November 10, 2012

In memoriam. ЭХО НАД МИРОМ

Скажу честно, я плохо помню то время. Помню, что меня больше заботила игра в войнушку на улице и прочие прелести детства.
Но некую скорбь, напряженность и какую-то грусть родителей помню. Возможно это то что выразил в своем посте (см ниже) Путник1.
Но, последний абзац - согласен на 100%. В те времена, буду еще маленьким пацаном, я был твердо знал, "что есть вещи, которые не продаются". В принципе я и счас об этом знаю.
И как мне кажется многие знают. Но почему-то спокойно этим торговали и торгуют :(

Оригинал взят у

putnik1 в In memoriam. ЭХО НАД МИРОМ

В макинтоше добротно-сером, на потрепанный френч надетом,
уходила старая эра — без оркестра и без лафета.
Истекала она бесследно, словно в ночь ручеек с обрыва…
Меднокрылый орел Победы и упитанный гусь Наживы
в синем небе гордо парили. Прекратились смуты и войны.
И соседи послушны были, и народы были спокойны.
Вширь и к небу росла столица. Процветало искусство в меру…
Кто б осмелился усомниться в том, что это — Вечная Эра?
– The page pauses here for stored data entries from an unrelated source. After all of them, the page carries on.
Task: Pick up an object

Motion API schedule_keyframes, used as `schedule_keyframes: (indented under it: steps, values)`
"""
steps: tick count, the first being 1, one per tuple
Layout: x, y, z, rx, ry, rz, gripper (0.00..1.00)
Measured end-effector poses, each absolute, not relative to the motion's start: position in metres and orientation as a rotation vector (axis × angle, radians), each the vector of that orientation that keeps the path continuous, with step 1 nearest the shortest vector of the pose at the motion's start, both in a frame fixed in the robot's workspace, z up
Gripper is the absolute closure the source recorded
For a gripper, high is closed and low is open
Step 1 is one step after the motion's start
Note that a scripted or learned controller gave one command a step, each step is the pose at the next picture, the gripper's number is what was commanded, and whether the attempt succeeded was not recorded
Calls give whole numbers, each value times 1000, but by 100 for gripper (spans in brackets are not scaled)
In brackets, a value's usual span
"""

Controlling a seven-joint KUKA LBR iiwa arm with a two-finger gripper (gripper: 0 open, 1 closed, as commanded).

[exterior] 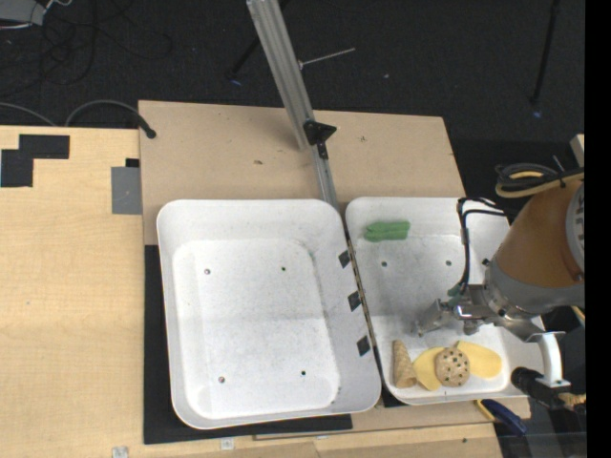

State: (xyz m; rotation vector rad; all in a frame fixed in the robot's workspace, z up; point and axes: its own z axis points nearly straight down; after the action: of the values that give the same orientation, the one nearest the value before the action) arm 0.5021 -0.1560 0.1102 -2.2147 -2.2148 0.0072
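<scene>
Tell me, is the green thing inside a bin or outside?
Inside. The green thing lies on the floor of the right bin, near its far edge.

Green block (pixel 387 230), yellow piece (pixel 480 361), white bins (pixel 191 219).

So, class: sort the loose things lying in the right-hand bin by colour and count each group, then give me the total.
Green: 1, the green block
Yellow: 1, the yellow piece
Tan or brown: 2, the cone and the dotted lump
Total: 4

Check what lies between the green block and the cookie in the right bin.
Camera view: bare white bin floor separates the green block from the cookie; the gripper sits just right of that line.
</scene>
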Motion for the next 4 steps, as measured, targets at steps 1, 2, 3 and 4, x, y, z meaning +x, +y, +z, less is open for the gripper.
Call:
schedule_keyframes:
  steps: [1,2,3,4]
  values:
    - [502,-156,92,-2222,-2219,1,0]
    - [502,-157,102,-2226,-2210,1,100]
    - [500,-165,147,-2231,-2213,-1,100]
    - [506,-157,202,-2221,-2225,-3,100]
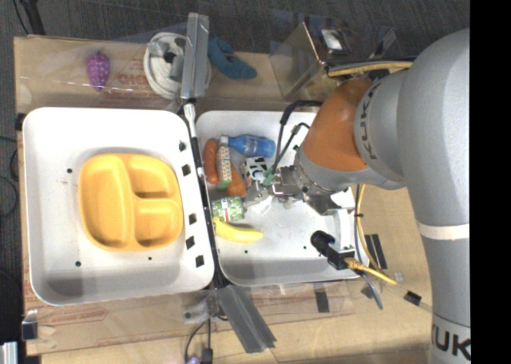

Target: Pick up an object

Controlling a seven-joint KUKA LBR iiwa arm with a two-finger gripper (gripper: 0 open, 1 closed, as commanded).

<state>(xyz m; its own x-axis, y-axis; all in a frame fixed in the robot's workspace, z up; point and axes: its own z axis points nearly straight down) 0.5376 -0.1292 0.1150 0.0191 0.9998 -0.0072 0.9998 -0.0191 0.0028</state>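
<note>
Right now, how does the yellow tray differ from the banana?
The tray lies alone in the left bin; the banana lies in the right bin beside other items. The tray is broad with three compartments; the banana is slim and curved. Both are yellow.

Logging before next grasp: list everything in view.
left bin: 1, white, image left
right bin: 1, white, beside it
divided tray: 1, yellow, left bin
banana: 1, yellow, right bin
pack: 1, green, beside banana
bottle: 1, blue, right bin's far end
oblong item: 1, red, right bin's left side
grape bunch: 1, purple, beyond left bin
coil: 1, white, beyond bins
soft item: 1, teal, beside coil
arm: 1, grey, over right bin
gripper: 1, metallic, low over right bin
</note>
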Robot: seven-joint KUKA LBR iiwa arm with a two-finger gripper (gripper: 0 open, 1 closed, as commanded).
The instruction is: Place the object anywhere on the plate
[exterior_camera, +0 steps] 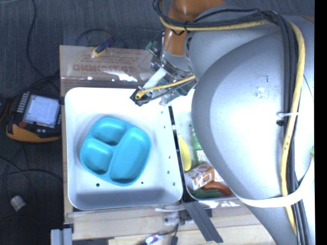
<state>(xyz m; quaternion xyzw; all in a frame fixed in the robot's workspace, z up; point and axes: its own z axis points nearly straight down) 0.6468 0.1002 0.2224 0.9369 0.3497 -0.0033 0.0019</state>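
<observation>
Gripper point(171, 88) above far rim where bins meet | grip width cannot be told | blue plate point(116, 149) down-left, in left bin point(71, 137) | yellow item point(185, 154) in right bin point(183, 117)

blue three-compartment plastic plate point(116, 151): smooth, glossy, soft highlights
white shallow plastic bin on the left point(153, 121): smooth, faint sheen
grey arm shell point(245, 101): smooth painted casing, satin gloss
brown cardboard sheet at the far side point(87, 65): matt, partly under shiny clear film
dark carpet floor point(30, 50): rough, ribbed, matt
pale wooden bench edge point(122, 226): matt
</observation>
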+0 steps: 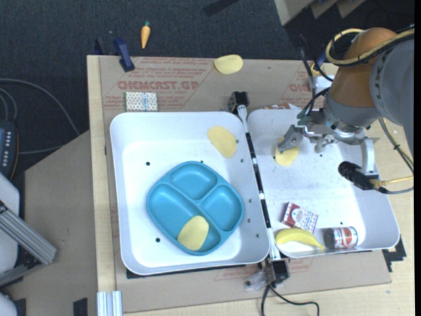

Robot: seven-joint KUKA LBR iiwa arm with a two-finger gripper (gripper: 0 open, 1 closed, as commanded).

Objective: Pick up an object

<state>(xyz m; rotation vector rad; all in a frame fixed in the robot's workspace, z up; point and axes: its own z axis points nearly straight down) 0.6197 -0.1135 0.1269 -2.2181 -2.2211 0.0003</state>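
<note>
Hovering over the right bin (375, 206), my pincer (288, 151) sits at a yellow chip-like piece (285, 157) near that bin's left wall, though I cannot tell whether it grips the piece or how wide it stands.

Glossy blue plastic tray (195, 203)
</note>
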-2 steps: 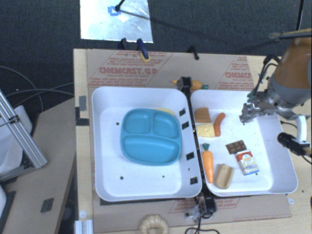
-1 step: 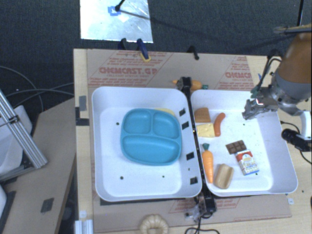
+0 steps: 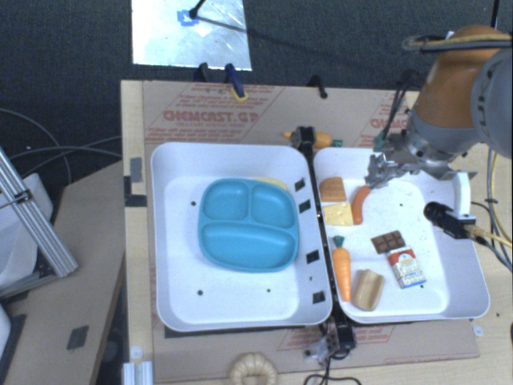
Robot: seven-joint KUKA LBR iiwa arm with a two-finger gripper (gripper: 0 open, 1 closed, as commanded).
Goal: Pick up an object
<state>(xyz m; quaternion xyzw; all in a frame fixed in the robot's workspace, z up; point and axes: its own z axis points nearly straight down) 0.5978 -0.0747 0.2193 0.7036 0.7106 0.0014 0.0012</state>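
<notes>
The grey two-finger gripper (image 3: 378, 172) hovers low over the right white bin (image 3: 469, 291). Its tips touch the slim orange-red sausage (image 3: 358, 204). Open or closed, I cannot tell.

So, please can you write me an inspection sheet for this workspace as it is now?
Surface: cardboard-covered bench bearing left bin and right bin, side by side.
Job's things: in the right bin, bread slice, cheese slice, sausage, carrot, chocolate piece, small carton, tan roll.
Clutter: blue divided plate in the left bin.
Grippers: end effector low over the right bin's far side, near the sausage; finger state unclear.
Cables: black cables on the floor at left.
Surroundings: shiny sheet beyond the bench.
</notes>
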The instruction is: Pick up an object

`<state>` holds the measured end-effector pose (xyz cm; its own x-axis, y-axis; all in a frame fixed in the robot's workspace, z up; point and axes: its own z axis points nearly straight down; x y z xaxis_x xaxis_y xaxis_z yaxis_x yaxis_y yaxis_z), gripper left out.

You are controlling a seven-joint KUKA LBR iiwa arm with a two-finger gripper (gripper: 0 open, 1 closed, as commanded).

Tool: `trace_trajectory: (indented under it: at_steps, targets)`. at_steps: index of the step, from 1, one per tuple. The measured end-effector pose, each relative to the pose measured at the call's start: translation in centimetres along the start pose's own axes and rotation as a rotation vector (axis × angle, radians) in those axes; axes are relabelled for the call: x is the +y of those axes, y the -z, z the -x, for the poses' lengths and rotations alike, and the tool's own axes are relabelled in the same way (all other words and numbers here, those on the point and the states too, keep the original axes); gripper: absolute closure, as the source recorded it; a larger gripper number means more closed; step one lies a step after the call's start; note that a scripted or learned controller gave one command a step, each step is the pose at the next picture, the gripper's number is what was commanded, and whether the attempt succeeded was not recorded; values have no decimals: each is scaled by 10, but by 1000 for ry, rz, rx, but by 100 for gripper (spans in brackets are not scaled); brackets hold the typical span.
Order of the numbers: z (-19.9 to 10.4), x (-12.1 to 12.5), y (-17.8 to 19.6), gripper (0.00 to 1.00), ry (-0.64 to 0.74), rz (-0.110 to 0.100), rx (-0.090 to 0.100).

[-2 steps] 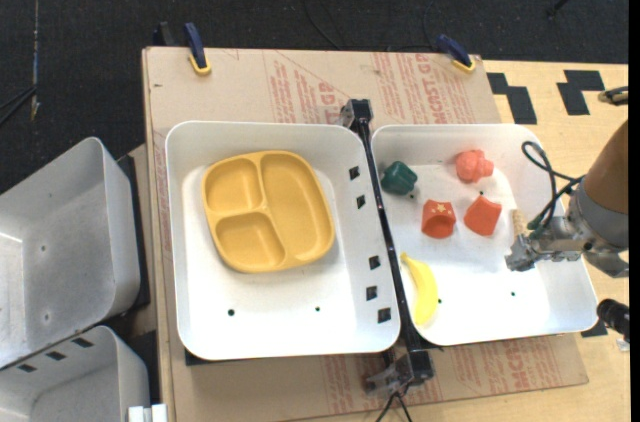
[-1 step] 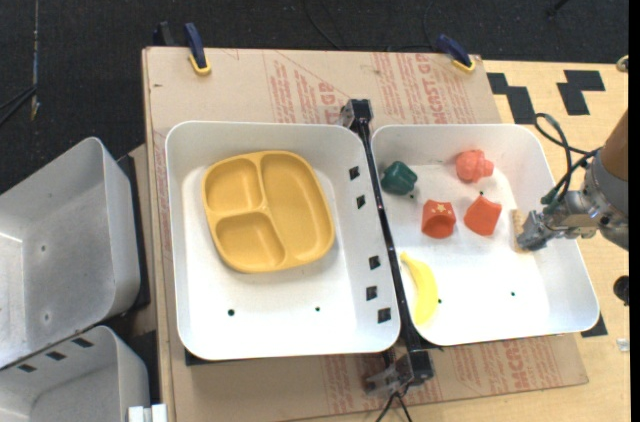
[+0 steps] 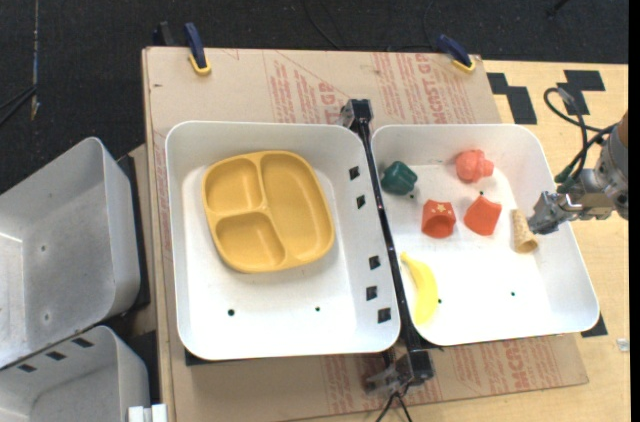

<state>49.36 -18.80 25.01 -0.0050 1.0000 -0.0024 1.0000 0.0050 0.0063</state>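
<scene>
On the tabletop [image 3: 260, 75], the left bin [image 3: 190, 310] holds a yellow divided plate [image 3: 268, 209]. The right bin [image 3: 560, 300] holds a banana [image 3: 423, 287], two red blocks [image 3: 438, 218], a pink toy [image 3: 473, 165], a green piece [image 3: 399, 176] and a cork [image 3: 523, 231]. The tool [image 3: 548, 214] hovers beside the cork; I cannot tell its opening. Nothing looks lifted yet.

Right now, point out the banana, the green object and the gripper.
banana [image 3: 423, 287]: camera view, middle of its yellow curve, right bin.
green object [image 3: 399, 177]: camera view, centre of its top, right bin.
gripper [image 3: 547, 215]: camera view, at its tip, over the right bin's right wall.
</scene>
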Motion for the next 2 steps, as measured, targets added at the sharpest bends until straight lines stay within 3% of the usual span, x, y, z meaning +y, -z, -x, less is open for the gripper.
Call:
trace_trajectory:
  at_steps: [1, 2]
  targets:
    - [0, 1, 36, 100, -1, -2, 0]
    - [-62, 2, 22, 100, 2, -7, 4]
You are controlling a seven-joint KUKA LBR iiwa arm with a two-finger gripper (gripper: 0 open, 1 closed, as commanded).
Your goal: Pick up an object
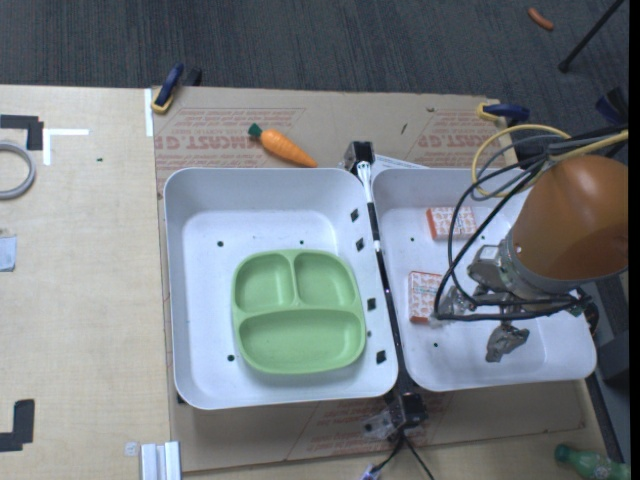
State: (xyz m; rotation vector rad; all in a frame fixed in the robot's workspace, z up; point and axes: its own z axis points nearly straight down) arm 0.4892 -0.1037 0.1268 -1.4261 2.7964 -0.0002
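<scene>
While lying flat on the right bin (560, 366) floor, two red-and-white packets: one (424, 295) near the left wall, one (445, 222) nearer the back. Grey crumpled piece (507, 341) toward the front edge. End effector (490, 298) low over the bin, between front packet and grey piece; fingers hidden by wrist and cables, so cannot tell. Left bin (190, 268) beside it, holding a green divided plate (298, 311). Toy carrot (282, 145) on the surface (80, 298) behind the bins.
</scene>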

Только слухи ползли упорно, пробиваясь даже в столицу
о каких-то варварских ордах, объявившихся на границе.
И, не знавшие бед-напастей, потерявшие счет медалям,
генералы жаждали власти, а чинуши — не отдавали.
И, толкаясь в толпе прохожих, самовольно уйдя с работы,
гражданин, на раба похожий, втихомолку костил кого-то.
Стало больше причесок длинных. Стало меньше в тоги одетых…
Да еще стихи и картины стали хуже, чем до расцвета.

Аромат благовонных масел в храмах сизым клубился дымом,
вечер пурпуром тучи красил над великим городом Римом.
У дворца под имперским флагом караул стоял, каменея.
…И вели на допрос бродягу к прокуратору Иудеи.
Лев Вершинин
1982, ноябрь

Я отлично помню тот день.
Я только-только сказал "Здравствуйте, садитесь", и тут в класс ворвался Олежка Казакевич.
А потом было уже не до уроков.

Возможно, взгляд коллеги Емелина более остр и точен, но его стихотворение все же написано лет 12-15 спустя, когда уже можно было оценить случившееся со стороны или даже свысока. А в те дни, когда событие еще не стало историей, я выписывал на бумагу просто ощущения.

Это сложно передать.

Траурный залп на Красной площади раскатился эхом по всей планете, и вся планета привычно вздрогнула, и вроде бы все оставалось так же, но всей шкурой, - аж волосы на загривке шевелились, - чувствовалось: все мы стоим на пороге чего-то очень сложного, неизбежного и совсем неведомого.

И не было страшно.
Наоборот.

Очень многие, наверное, даже большинство, в том числе, и те, кто не мог поступаться принципами, ждали перемен. Нас раздражали старые люди, украдкой утирающие слезы над могилой, они надоели нам со своими нудными "Главное, чтобы ноги были в тепле" и "Лишь бы не было войны", и мы были слишком телятами, чтобы прислушаться к мнению еще одного старого человека, сказавшего по ту сторону океана, что "есть вещи поважнее мира".

Да и потом, назови нам тогда кто-нибудь честную цену за право кого-то из нас ходить по красным дорожкам, а кого-то выбирать колбасу по вкусу, мы бы подняли его на смех и послали подальше. Потому что, - кто помнит, подтвердит, - тридцать лет назад мы еще твердо знали, что есть вещи, которые не продаются.